Configuring Konnect

Uses: decK

Using decK with Konnect

To use decK with Konnect, you must provide a Konnect authentication method and the name of a Control Plane to target.

If you are using personal access tokens or system access tokens, you can provide them using the --konnect-token flag:

deck gateway ping \
  --konnect-token $KONNECT_TOKEN \
  --konnect-control-plane-name default

You can provide the Konnect token in a file on disk rather than as an environment variable using the --konnect-token-file flag:

deck gateway ping \
  --konnect-token-file /path/to/file  \
  --konnect-control-plane-name default

Region selection

Use --konnect-addr to select the API to connect to.

deck gateway ping \
  --konnect-token $KONNECT_TOKEN \
  --konnect-addr https://us.api.konghq.com \
  --konnect-control-plane-name default

The default API decK uses is https://us.api.konghq.com.

Kong Gateway supports AU, EU, IN, ME, and US geographic regions.

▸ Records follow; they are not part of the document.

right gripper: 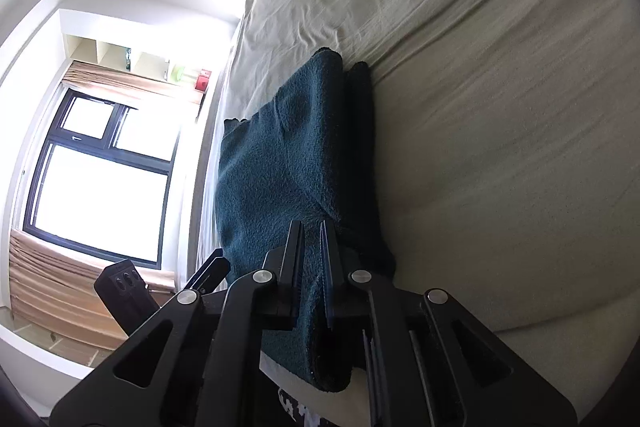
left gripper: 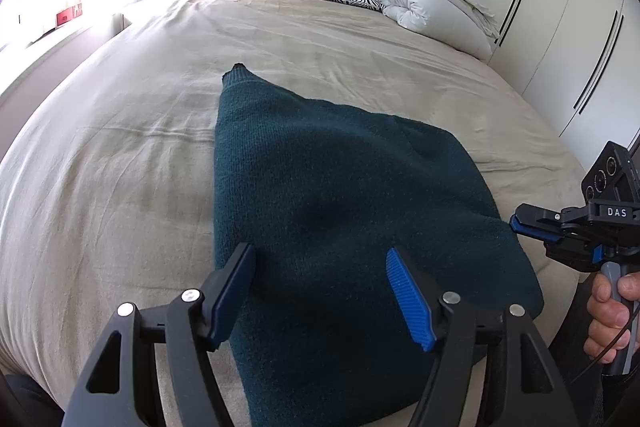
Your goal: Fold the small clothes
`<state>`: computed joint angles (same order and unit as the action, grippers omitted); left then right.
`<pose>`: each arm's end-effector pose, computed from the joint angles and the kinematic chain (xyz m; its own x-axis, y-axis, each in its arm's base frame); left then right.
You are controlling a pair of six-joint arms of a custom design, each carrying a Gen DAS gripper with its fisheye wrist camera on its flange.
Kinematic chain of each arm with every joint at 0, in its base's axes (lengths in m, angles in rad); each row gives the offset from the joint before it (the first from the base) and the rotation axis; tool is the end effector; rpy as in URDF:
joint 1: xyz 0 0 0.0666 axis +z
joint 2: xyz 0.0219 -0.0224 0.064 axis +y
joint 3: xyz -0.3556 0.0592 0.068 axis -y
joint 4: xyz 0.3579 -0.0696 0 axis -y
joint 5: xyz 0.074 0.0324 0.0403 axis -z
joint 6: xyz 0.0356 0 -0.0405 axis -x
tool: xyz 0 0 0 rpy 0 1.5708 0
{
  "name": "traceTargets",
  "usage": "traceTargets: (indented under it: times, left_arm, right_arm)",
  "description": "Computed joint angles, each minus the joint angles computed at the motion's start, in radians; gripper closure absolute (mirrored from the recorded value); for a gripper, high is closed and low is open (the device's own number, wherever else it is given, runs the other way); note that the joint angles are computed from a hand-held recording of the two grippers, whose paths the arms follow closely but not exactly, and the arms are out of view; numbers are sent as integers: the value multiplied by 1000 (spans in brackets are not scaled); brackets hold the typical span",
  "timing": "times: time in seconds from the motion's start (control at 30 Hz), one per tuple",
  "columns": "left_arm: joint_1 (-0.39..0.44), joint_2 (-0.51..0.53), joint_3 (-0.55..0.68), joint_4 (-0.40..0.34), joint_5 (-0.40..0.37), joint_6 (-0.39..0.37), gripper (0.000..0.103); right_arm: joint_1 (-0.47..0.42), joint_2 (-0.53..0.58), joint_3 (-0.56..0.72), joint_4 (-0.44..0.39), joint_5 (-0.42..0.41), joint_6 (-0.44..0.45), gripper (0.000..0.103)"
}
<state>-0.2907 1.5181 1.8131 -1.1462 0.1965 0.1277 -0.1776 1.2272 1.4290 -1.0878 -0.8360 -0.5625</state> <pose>0.4627 -0.1461 0.5113 -0.7662 0.0988 -0.6350 0.3093 0.9228 -0.2296 0.3772 -0.0413 0.4841 -0.8281 0.5119 -0.2286 0.1160 0.5554 0.8235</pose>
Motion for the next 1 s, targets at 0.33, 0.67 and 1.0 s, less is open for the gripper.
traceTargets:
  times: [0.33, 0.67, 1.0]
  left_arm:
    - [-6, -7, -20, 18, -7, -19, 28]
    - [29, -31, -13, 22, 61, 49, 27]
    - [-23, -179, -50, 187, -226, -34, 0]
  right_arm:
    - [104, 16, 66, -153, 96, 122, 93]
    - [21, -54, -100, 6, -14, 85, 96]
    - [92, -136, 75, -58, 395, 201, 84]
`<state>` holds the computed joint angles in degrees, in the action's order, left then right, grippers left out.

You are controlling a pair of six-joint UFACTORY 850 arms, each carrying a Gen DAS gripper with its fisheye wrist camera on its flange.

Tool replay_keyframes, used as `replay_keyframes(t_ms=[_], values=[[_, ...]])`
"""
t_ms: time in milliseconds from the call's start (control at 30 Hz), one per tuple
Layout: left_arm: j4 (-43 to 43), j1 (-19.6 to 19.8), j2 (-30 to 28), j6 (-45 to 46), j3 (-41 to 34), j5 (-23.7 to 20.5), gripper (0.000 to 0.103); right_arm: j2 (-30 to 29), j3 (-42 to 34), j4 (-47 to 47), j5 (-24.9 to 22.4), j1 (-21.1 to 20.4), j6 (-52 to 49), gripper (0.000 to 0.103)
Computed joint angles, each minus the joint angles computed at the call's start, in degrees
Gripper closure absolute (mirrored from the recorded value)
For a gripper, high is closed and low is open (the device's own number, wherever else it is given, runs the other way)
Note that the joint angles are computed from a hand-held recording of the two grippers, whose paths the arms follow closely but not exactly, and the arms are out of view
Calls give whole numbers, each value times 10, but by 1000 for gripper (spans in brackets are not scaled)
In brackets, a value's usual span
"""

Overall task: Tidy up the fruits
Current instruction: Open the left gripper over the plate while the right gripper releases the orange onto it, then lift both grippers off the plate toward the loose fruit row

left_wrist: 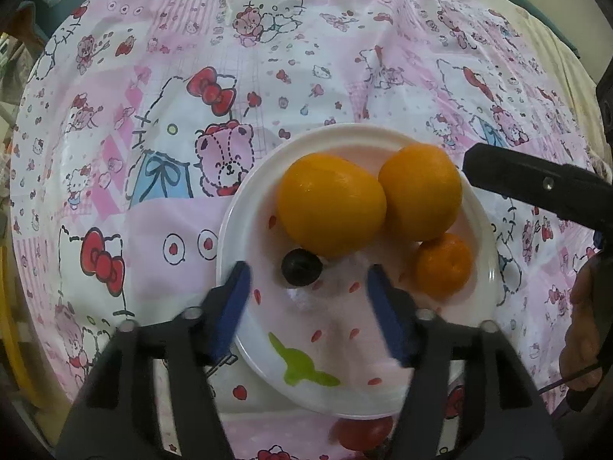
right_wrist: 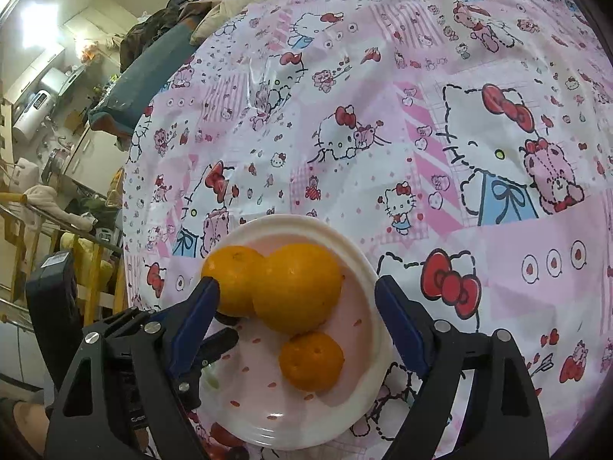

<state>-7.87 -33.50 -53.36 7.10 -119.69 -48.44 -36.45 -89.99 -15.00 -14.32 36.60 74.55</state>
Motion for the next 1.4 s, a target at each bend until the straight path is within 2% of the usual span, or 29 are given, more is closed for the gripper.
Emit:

To target a specific geo, set konnect-addr to one of the following:

AU geo: "https://au.api.konghq.com"
EU geo: "https://eu.api.konghq.com"
US geo: "https://us.api.konghq.com"
IN geo: "https://in.api.konghq.com"
ME geo: "https://me.api.konghq.com"

Control Planes

Each state file targets one Control Plane. If you don’t provide a Control Plane, decK targets the default Control Plane.

If you have a custom Control Plane, you can specify it in the state file, or use a flag when running any decK command.

Target a Control Plane in your state file with the _konnect.control_plane_name parameter:
```
_format_version: "3.0"
_konnect:
  control_plane_name: staging
```

Set a Control Plane using the --konnect-control-plane-name flag:

deck gateway sync konnect.yaml --konnect-control-plane-name staging

Making decK work with AWS PrivateLink

You can make Admin API calls for control plane configuration using decK with a private connection through AWS PrivateLink to stay compliant and save data transfer costs. Once you set up AWS PrivateLink for your environment, you can make decK calls by using the domain region.svc.konghq.com/api/.

Troubleshooting

The following sections explain how to resolve common issues you may encounter when using decK with Konnect.

Authentication with a Konnect token file is not working

If you have verified that your token is correct but decK can’t connect to your account, check for conflicts with the decK config file ($HOME/.deck.yaml) and the Konnect token file. A decK config file is likely conflicting with the token file and passing another set of credentials.

To resolve, remove one of the duplicate sets of credentials.

Workspace connection refused

When migrating from Kong Gateway to Konnect, make sure to remove any _workspace tags. If you leave _workspace in, you get the following error:

Error: checking if workspace exists

Remove the _workspace key to resolve this error.

You can now sync the file as-is to apply it to the default Control Plane or add a key to apply the configuration to a specific Control Plane.

To apply the configuration to custom Control Planes, replace _workspace with control_plane_name: ExampleName.

For example, to export the configuration from workspace staging to Control Plane staging, you would change:

_workspace: staging

To:

_konnect:
  control_plane_name: staging

decK targets Kong Gateway instead of Konnect

decK can run against Kong Gateway or Konnect. By default, it targets Kong Gateway, unless a setting tells decK to point to Konnect instead.

decK determines the environment using the following order of precedence:

If the declarative configuration file contains the _konnect entry, decK runs against Konnect.
If the --kong-addr flag is set to a non-default value, decK runs against Kong Gateway.
If a Konnect token is set in any way (flag, file, or decK config), decK runs against Konnect.
If none of the above are present, decK runs against Kong Gateway.